### TASK DETAILS
Of all the lines below, return only those starting with the line holding "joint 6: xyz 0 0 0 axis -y" and going on through the line holding "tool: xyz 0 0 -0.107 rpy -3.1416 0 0", exactly as written.
[DATA TO USE Boundary: Start]
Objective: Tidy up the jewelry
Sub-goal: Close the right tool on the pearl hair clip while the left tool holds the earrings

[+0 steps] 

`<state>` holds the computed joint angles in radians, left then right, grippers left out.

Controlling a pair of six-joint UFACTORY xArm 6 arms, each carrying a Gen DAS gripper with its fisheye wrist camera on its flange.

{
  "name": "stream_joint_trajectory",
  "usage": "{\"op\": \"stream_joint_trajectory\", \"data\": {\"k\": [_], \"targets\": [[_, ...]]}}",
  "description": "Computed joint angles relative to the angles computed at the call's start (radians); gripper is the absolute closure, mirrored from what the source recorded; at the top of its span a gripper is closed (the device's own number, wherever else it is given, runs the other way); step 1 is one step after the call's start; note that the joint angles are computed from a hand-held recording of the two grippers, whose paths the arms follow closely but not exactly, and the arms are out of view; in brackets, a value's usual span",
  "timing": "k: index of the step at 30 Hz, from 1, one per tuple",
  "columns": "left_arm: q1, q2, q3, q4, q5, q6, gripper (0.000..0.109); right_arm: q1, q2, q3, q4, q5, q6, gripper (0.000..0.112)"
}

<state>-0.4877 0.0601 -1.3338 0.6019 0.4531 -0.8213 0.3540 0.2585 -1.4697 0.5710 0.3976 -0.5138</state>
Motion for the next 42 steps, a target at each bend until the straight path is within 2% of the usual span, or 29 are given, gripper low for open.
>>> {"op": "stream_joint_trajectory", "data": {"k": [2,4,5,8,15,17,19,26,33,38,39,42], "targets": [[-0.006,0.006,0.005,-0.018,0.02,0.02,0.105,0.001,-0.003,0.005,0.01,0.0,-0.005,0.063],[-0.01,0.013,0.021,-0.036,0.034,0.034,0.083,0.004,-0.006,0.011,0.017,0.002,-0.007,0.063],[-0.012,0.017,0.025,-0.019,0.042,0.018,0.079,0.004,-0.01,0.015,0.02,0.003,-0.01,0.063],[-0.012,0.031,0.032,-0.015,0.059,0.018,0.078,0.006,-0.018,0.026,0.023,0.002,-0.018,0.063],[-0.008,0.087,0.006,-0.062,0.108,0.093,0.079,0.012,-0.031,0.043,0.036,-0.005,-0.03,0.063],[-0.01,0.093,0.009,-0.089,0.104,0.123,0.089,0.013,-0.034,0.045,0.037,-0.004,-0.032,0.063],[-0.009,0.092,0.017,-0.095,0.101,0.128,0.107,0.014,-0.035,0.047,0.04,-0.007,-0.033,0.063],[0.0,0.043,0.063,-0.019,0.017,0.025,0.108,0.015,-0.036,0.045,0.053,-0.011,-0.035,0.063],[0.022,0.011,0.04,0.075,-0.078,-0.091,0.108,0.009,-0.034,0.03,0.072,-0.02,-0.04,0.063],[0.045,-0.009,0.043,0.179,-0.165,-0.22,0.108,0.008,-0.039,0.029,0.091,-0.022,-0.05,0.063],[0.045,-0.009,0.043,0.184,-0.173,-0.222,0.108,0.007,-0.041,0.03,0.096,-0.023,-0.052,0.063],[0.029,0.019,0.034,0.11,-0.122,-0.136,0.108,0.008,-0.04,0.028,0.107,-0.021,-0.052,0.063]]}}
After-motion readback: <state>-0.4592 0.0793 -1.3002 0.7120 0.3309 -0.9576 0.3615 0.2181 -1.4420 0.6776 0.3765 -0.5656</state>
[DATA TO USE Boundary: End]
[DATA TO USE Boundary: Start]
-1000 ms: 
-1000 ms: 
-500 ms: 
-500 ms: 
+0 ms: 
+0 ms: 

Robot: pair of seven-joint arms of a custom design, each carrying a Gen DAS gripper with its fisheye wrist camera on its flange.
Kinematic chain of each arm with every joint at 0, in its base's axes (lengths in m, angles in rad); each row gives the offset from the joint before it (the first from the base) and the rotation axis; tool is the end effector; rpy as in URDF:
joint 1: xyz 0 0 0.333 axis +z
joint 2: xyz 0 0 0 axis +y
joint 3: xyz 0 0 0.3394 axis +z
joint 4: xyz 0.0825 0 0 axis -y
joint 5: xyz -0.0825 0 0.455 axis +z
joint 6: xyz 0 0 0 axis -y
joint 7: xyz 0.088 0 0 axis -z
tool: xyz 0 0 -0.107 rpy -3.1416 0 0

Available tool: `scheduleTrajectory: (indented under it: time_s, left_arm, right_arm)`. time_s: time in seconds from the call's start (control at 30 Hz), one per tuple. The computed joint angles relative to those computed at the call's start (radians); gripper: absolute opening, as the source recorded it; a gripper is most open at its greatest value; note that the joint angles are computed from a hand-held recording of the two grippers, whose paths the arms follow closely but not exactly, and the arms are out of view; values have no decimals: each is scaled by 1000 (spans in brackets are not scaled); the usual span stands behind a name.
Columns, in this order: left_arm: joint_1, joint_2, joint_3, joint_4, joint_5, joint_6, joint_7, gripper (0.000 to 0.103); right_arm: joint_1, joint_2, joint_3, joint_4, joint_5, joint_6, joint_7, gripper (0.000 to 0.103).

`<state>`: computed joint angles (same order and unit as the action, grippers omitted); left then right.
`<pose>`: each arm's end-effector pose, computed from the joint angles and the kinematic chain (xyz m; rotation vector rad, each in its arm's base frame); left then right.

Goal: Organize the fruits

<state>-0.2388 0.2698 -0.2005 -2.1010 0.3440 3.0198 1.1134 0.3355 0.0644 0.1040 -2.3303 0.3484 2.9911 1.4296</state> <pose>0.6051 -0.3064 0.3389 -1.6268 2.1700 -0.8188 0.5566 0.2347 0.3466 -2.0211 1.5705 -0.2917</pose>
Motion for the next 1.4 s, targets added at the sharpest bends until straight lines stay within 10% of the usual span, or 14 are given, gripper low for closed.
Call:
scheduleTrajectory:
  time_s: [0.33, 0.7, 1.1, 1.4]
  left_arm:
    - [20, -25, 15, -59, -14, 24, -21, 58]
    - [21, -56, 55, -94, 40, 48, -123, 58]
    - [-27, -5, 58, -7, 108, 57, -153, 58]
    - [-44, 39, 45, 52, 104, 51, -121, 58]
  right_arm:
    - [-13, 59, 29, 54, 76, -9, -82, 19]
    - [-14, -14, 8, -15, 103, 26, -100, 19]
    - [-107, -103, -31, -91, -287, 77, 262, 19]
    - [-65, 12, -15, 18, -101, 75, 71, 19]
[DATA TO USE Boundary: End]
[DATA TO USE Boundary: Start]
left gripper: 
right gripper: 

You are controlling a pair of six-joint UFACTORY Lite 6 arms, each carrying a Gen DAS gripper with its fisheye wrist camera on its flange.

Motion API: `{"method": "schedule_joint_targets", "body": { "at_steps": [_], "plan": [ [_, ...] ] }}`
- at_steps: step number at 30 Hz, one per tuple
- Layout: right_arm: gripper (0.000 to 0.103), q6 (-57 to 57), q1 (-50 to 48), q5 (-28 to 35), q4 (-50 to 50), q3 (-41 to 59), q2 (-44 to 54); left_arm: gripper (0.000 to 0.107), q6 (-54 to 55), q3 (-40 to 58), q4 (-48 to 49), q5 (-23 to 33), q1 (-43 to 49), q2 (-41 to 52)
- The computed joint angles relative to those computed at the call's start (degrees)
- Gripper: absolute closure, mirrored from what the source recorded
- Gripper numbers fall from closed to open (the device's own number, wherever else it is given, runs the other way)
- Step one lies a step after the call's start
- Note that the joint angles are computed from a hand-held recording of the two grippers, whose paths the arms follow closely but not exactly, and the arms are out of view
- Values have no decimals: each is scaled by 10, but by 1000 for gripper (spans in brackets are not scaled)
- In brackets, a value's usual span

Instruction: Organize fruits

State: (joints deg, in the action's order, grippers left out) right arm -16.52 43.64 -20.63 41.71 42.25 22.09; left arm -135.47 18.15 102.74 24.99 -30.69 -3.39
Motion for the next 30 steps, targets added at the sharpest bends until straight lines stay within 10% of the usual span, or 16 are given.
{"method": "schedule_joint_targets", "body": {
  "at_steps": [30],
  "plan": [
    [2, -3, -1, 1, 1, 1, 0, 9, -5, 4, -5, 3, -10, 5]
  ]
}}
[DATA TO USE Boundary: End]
### REPLY
joint 6: xyz 0 0 0 axis -y
joint 7: xyz 0.088 0 0 axis -z
tool: xyz 0 0 -0.107 rpy -3.1416 0 0

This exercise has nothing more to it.